Report how many lines in the following entries contain "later". Nothing else should be given.

RECORD EXCERPTS below:

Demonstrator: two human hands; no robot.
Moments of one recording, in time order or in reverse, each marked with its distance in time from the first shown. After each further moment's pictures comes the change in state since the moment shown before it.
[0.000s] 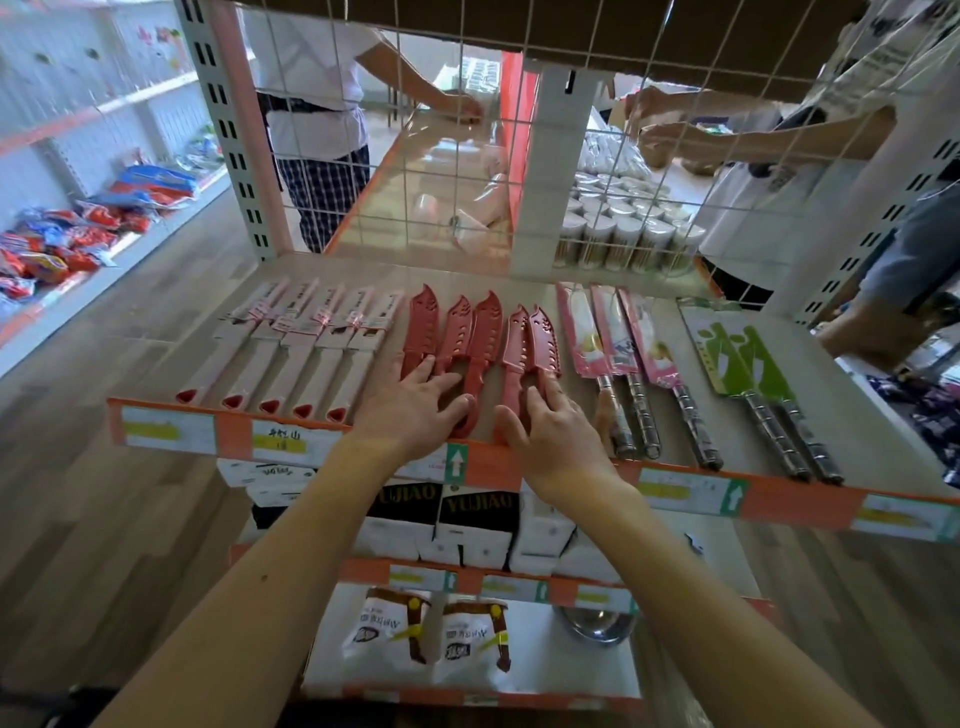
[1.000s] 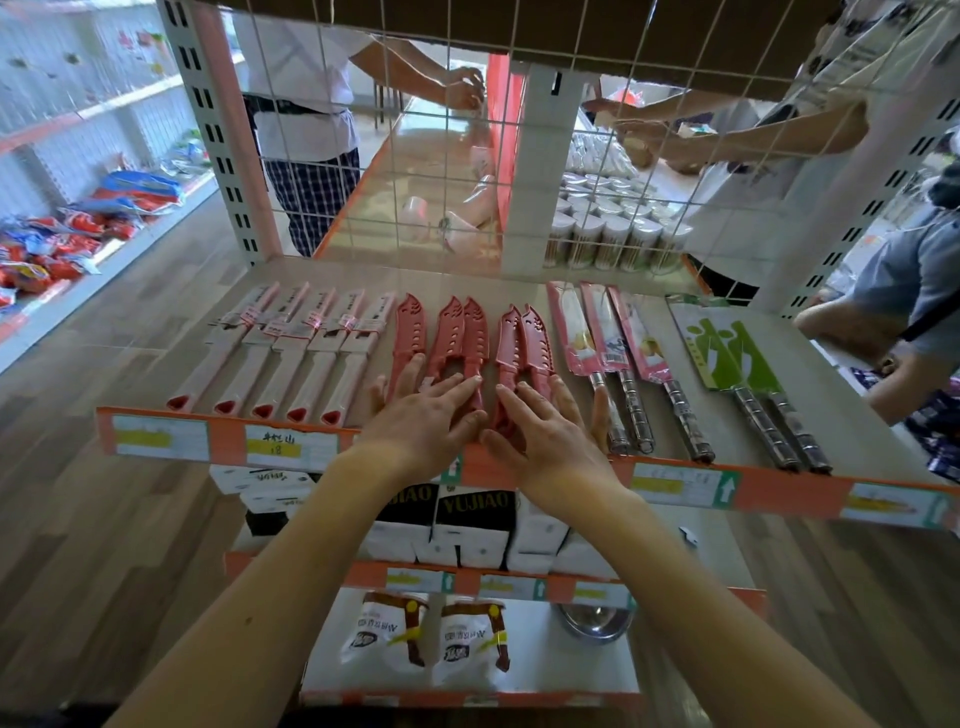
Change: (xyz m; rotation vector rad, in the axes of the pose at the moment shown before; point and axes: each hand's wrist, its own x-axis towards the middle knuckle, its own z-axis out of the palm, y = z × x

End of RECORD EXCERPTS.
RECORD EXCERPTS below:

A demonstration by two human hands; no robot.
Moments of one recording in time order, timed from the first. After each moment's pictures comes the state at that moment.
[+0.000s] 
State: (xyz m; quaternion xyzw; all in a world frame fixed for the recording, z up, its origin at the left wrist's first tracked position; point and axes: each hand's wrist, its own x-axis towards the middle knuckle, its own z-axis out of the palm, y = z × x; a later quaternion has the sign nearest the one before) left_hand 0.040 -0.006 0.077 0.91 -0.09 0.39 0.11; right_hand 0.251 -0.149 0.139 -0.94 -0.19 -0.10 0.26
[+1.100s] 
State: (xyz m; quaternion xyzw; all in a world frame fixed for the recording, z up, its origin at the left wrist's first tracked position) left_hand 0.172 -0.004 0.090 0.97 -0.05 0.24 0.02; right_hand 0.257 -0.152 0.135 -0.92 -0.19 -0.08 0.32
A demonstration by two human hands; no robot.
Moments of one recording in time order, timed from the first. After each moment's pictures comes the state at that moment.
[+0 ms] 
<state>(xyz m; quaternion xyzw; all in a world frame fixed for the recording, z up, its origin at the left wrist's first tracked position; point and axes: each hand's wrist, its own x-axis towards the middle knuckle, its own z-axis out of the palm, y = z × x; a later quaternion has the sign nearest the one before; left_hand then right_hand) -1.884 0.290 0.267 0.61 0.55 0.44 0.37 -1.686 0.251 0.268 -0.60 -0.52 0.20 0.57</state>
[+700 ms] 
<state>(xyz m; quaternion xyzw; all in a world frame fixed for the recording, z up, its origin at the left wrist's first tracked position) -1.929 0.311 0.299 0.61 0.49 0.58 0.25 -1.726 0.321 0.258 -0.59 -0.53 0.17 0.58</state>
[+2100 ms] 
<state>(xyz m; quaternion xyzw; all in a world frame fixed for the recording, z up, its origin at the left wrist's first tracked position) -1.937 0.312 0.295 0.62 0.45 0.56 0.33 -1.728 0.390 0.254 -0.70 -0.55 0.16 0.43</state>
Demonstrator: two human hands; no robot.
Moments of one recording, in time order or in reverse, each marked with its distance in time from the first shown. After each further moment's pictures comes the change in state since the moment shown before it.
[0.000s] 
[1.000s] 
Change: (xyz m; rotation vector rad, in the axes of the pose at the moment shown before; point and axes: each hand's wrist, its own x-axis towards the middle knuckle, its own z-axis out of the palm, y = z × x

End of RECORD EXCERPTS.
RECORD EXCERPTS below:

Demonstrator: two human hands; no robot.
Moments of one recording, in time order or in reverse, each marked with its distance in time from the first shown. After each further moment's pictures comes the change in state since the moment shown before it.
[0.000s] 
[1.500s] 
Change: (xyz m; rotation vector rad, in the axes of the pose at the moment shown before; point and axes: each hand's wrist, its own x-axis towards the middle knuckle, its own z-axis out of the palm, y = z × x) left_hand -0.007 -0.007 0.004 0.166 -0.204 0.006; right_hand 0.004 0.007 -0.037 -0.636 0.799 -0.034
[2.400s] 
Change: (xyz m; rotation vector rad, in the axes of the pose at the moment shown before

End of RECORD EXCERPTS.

SOLUTION:
2